> [WHAT YOU NEED TO DO]
Your task is to find every line in the records that holds the string "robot" and copy it.

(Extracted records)
'''
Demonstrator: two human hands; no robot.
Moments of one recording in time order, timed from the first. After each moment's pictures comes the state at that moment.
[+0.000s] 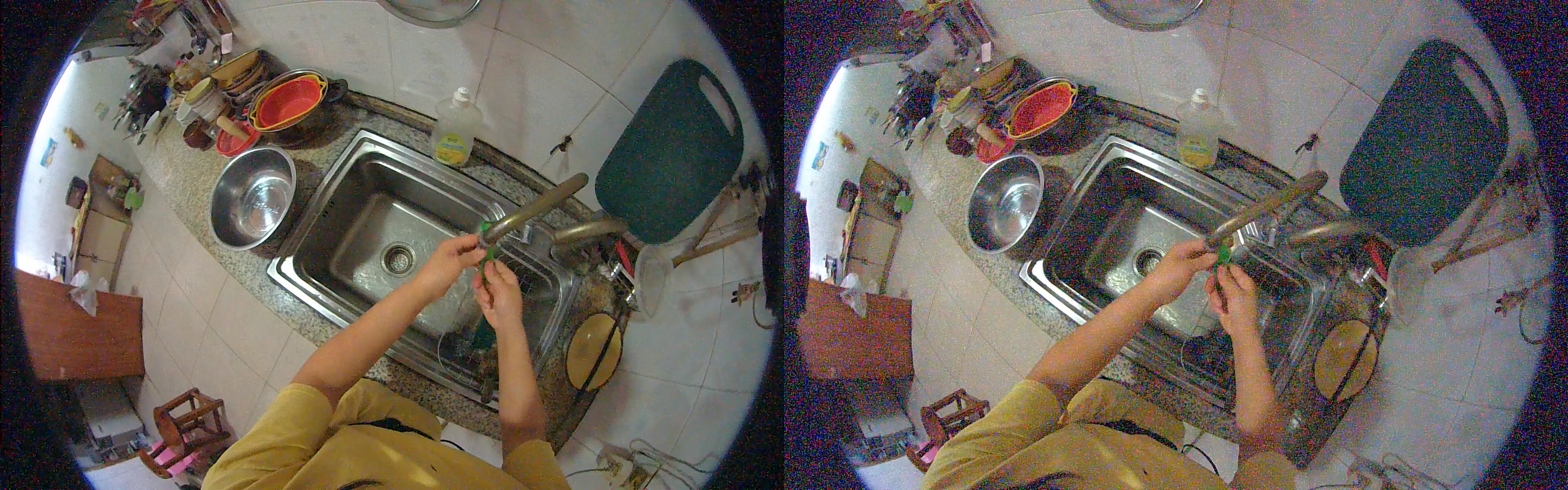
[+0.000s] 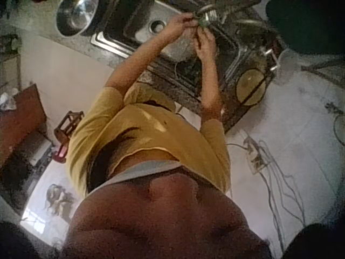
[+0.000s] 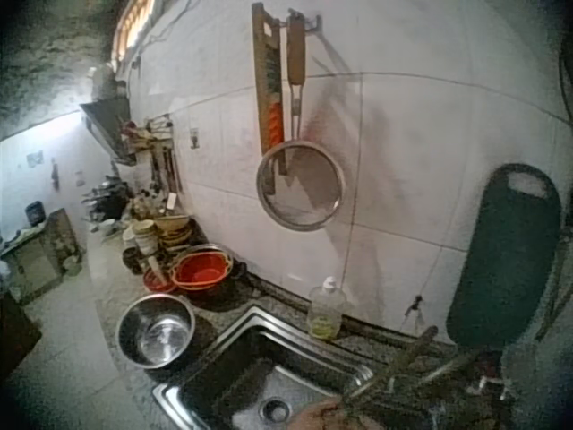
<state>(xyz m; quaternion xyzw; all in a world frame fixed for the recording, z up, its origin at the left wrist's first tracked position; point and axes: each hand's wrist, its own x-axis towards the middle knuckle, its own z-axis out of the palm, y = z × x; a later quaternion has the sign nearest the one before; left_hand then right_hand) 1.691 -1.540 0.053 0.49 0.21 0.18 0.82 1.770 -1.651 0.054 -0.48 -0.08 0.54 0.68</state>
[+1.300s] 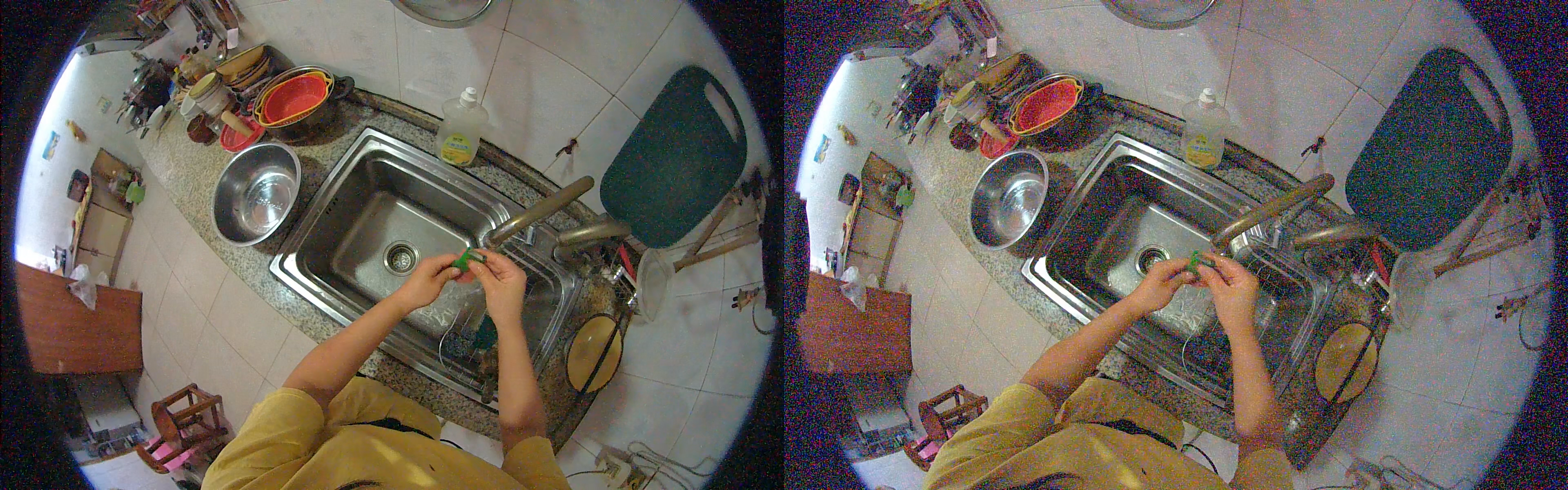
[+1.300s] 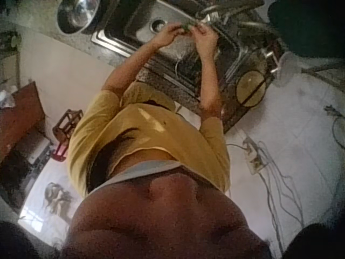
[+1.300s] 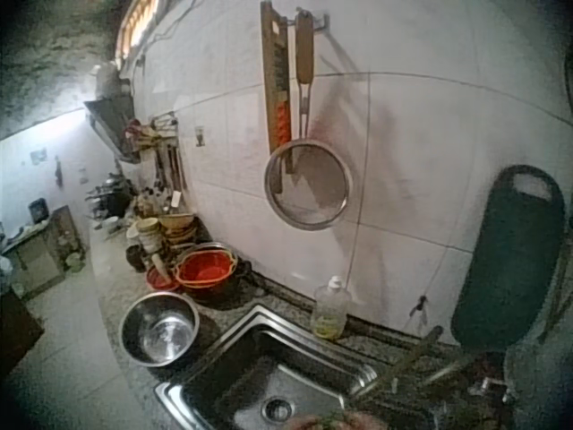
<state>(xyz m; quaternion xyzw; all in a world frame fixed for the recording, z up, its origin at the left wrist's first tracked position) 1.645 -1.539 0.035 0.69 0.19 0.16 0.68 1.754 -1.634 0.082 -0.61 -0.28 0.35 0.65</state>
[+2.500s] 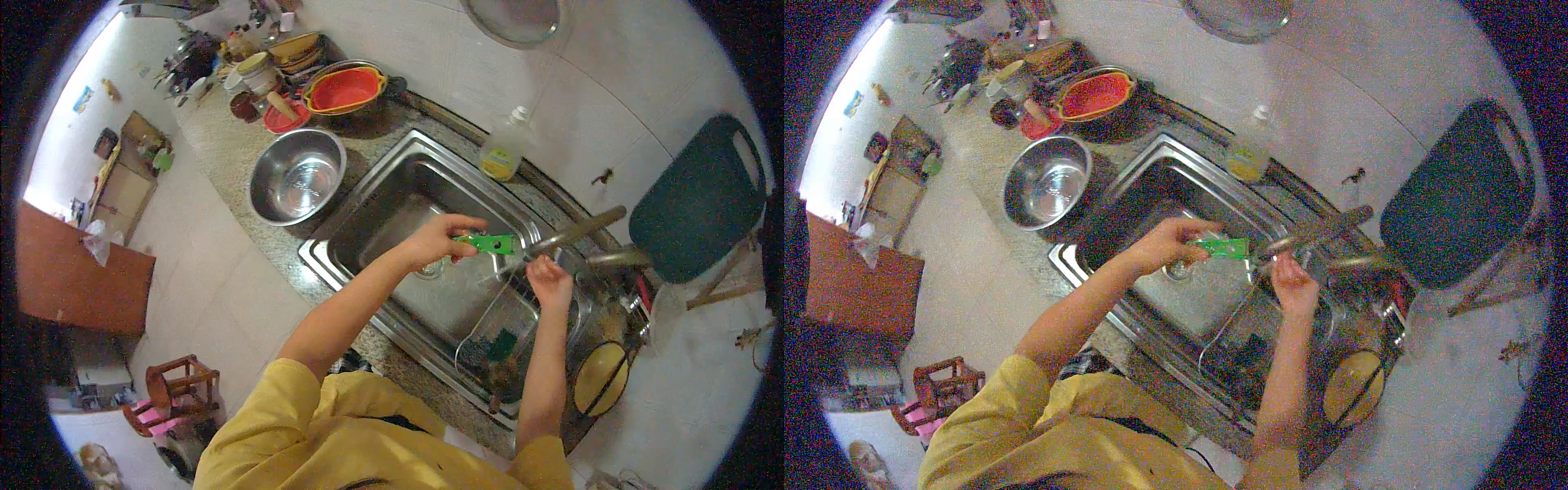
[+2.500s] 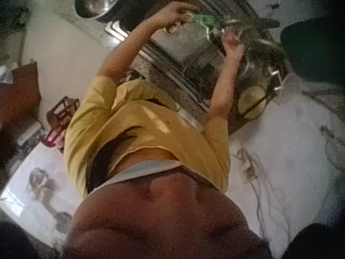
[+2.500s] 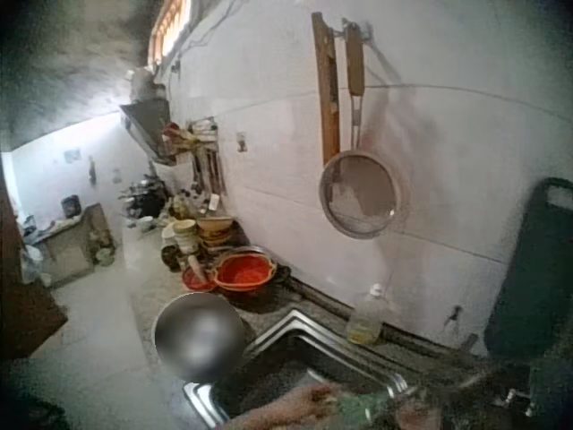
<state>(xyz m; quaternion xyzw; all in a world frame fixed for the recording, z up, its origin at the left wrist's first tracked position) 1.628 -1.469 0.087 0.63 0.24 0.08 0.73 1.858 -1.631 -0.015 -0.21 0.12 0.56 0.79</state>
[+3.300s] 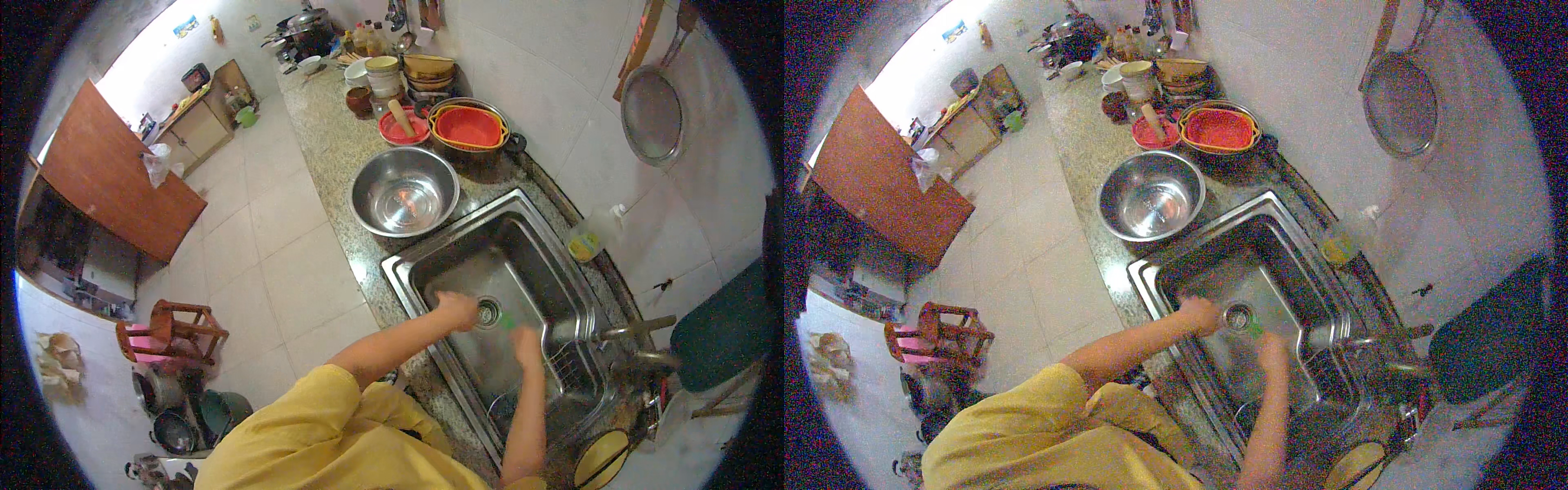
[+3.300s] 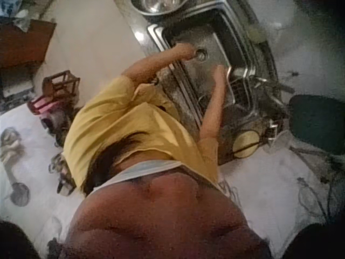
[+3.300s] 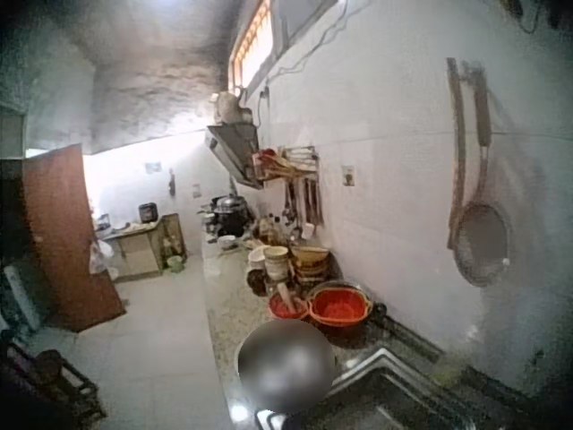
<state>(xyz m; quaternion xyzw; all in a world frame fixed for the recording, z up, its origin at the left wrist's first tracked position) 1.559 -1.465 -0.015 0.74 0.35 0.03 0.58 1.730 -1.576 -0.039 -0.76 -0.50 0.35 0.22</state>
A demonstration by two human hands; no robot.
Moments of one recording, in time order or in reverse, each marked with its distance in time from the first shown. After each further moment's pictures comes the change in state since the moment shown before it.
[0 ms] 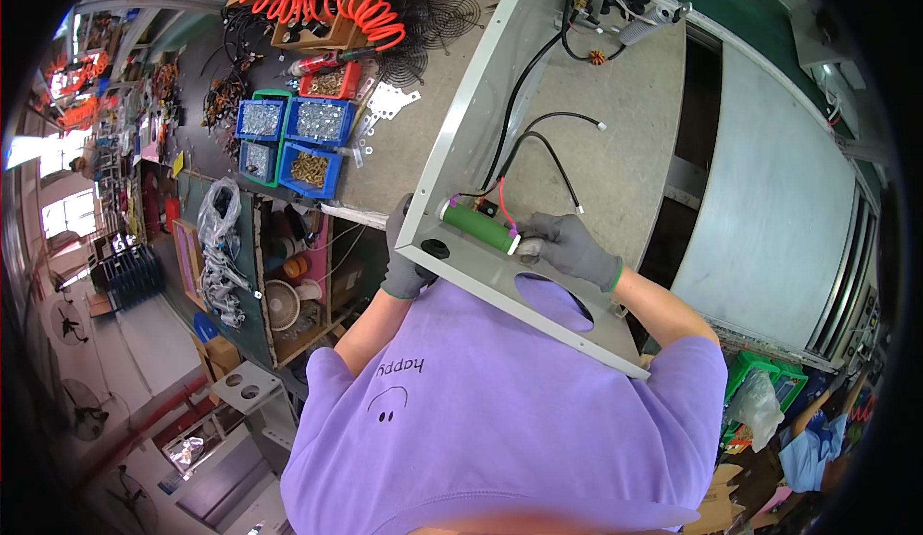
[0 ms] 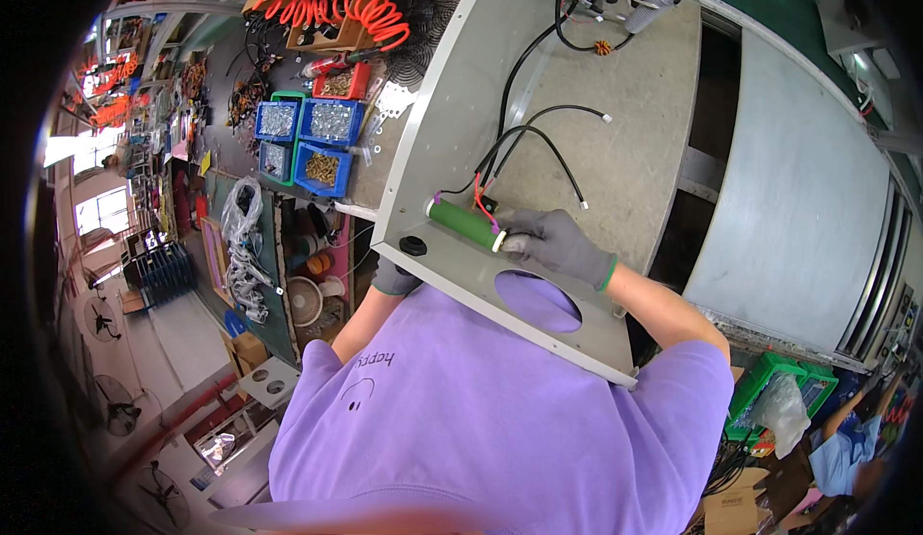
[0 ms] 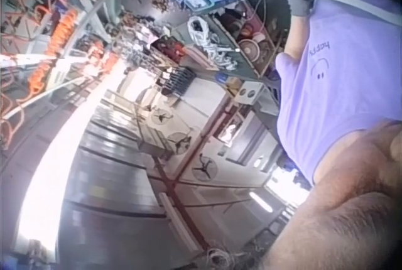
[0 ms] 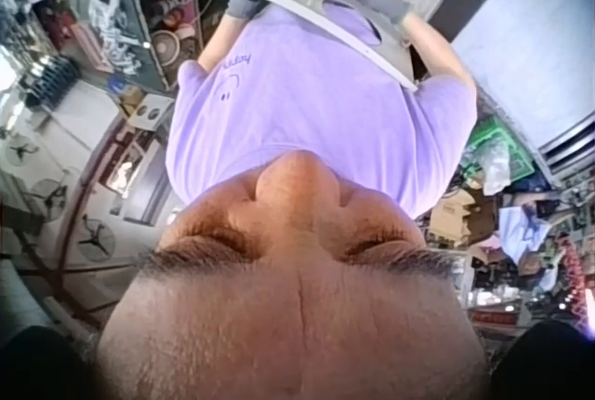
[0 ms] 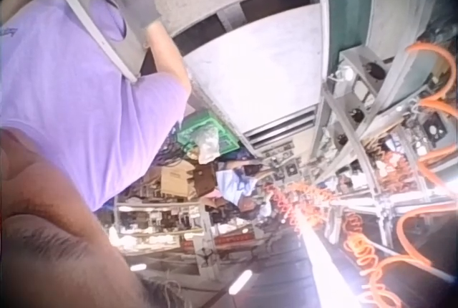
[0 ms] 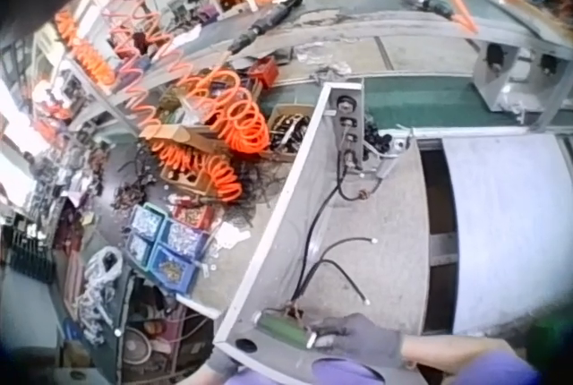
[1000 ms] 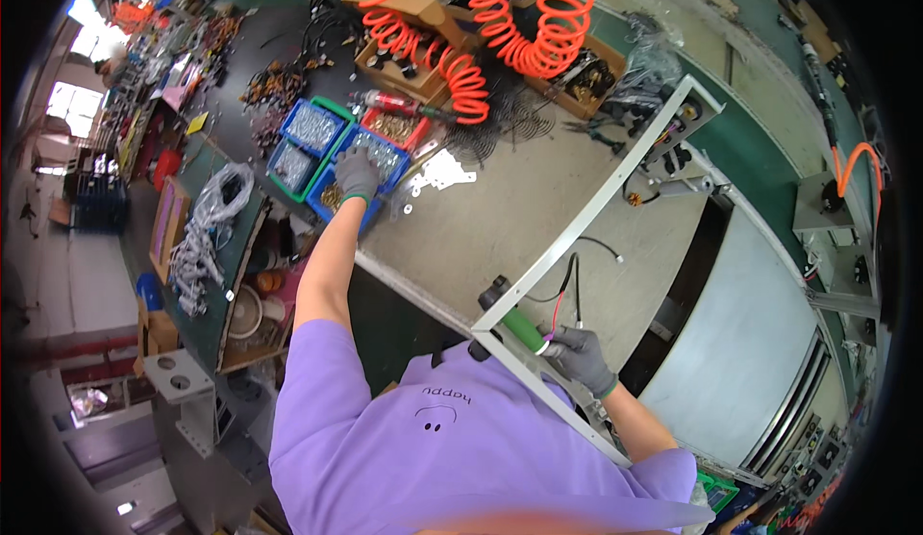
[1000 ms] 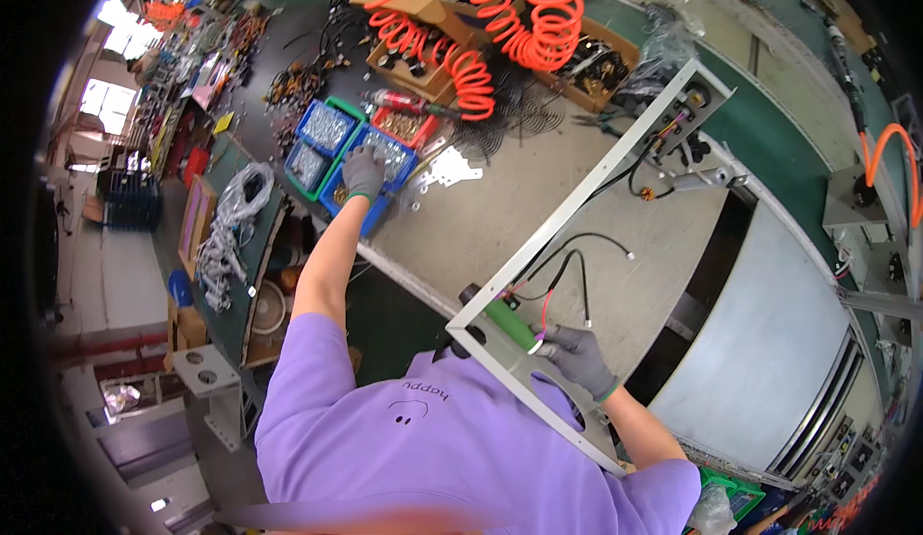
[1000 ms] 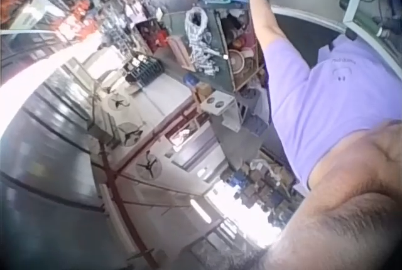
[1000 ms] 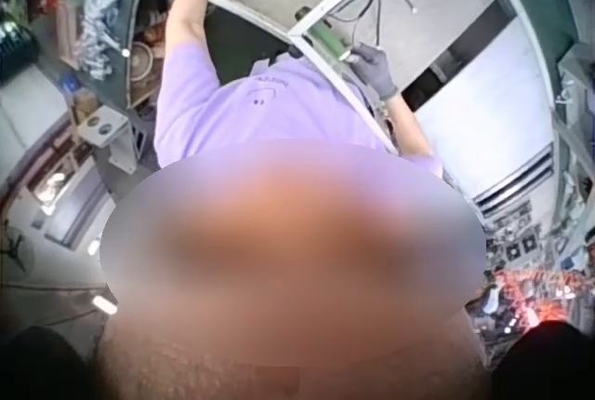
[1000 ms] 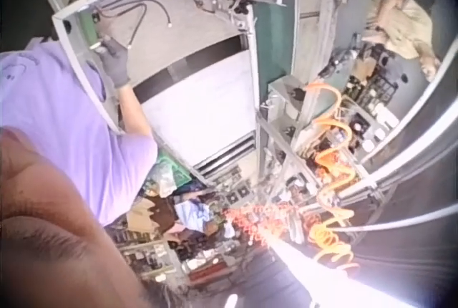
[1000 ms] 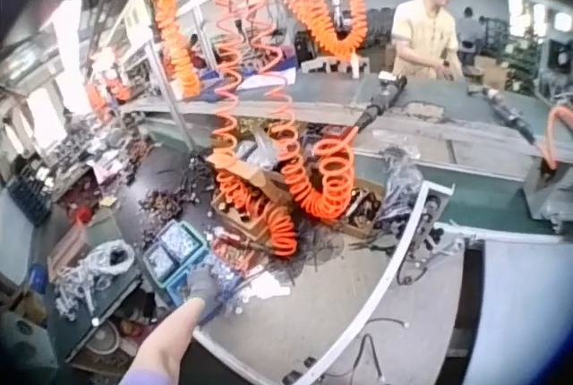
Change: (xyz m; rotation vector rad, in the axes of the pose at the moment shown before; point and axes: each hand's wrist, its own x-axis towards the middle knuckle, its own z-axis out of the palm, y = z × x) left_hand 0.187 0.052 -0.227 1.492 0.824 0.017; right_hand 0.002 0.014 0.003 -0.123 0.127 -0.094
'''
> [PROBLEM SOLUTION]
Demonstrator: two human hands; no robot.
A demonstration by two human hands; no robot.

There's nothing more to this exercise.